Take any Row or Column denoted P and a Block denoted B where C = P is included in B and C is not empty. Any candidate values not represented within the set P-C can be removed from all items in the set B-C. Likewise, any values not represented within the set B-C can be removed from all items in the set P-C.

This generalized rule covers the popular rules: Single Box, Intersection Removal, Pointing Pairs

  • 3) Symbol Reduction:

For each possible value V, if there are K rows which together contain exactly K possible columns for the value V, then any other rows with candidates of value V in those columns can have the candidates removed. This argument can be applied to Columns as well. Symbol Reduction is only valid when applied directly after Splitting the constraint. This generalized rule covers the popular rules: X-Wing, Swordfish, Jellyfish, Squirmbag, 6-Gronk, 7-Gronk, N-Fish

Grid rules:

see the paper Nonrepetitive Paths and Cycles in Graphs with Application to Sudoku [2]
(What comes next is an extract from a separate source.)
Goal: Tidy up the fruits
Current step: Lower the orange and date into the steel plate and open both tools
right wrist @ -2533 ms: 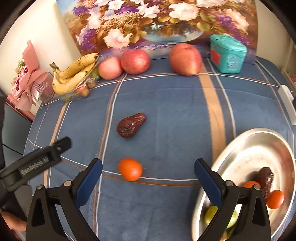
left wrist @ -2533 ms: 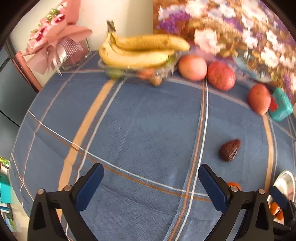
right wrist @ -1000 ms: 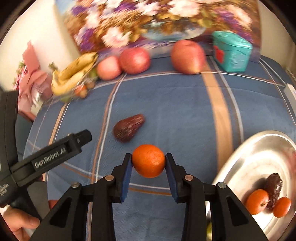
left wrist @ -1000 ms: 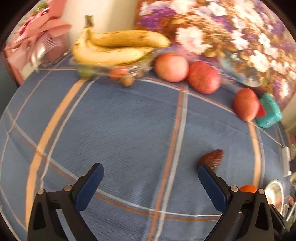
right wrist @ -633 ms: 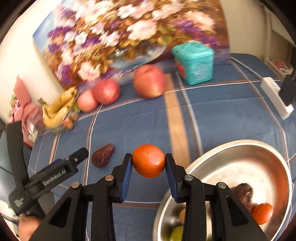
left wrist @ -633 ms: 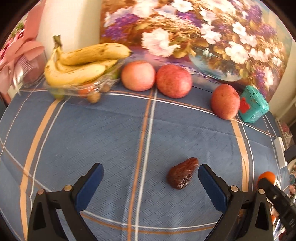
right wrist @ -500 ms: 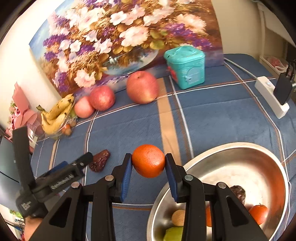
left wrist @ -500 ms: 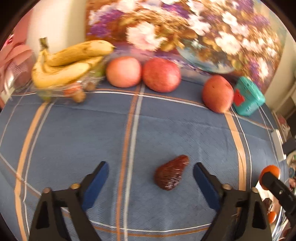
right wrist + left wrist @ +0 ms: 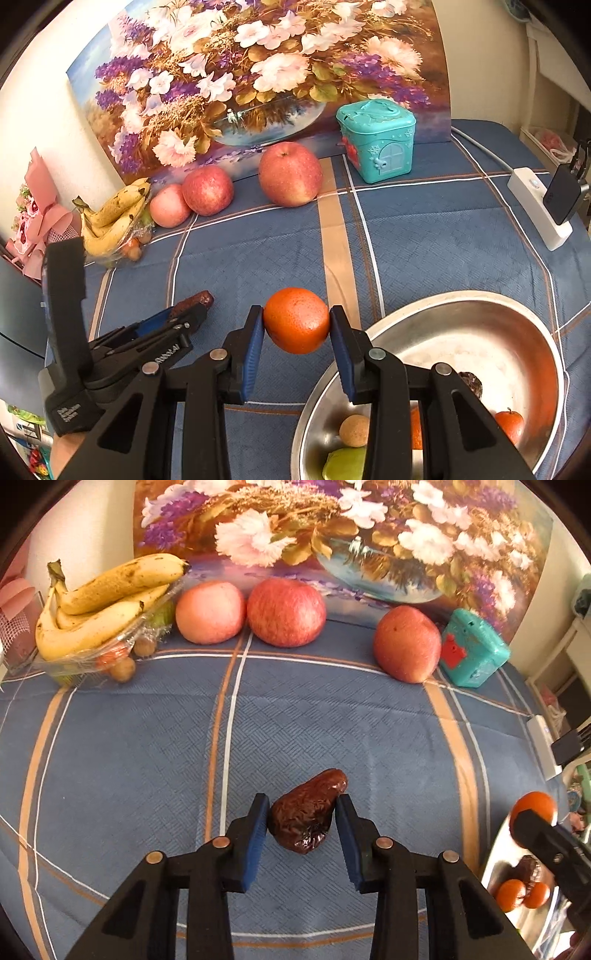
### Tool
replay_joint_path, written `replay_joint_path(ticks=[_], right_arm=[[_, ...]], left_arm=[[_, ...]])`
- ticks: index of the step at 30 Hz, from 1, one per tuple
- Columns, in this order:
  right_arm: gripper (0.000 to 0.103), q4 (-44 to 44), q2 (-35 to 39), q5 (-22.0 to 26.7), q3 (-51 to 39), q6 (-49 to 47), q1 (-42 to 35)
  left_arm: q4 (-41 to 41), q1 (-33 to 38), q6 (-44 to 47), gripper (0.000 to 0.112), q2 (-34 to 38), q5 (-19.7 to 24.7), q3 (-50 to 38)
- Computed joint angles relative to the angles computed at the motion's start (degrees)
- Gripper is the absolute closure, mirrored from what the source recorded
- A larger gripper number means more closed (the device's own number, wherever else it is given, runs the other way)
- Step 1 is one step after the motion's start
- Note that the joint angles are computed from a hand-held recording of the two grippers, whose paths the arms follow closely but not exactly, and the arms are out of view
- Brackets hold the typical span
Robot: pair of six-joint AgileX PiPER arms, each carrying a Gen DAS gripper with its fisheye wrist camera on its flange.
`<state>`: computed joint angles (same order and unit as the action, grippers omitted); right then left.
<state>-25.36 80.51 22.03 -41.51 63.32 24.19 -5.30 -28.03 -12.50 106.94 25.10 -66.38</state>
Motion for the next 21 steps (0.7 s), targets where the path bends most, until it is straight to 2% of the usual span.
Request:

Artificial Stupidity vs Artificial Intelligence: Backtracking method are not fun but useful

Well, can we finally resolve all the sudokus with these rules? According to [6] , the 3 rules doesn’t covered these rules: “Coloring, Remote Pairs, XY-Chains, Forcing Chains, Nishio, XY/XYZ-Wing, Aligned Pairs, Single Chains, Y-Wing ChainsNo”. Moreover, in the article [2], they randomly generate a set of 33302 Sudoku puzzles. They use their solver (a lot of local rules and a grid rule) to test the difficulty of these randomly generated puzzles. Among them, 1460 puzzles (4.4%) were unsolvable with their current rule set without backtracking.

What about the Dancing Links Algorithm and others methods

Although for standard Sudoku problems highly-optimized and sophisticated backtracking programs are the most efficient, another popular way of solving such constraint problems is Donald Knuth’s Dancing Links Algorithm [8] for solving the exact matrix cover problem, of which the Sudoku problems are a special case.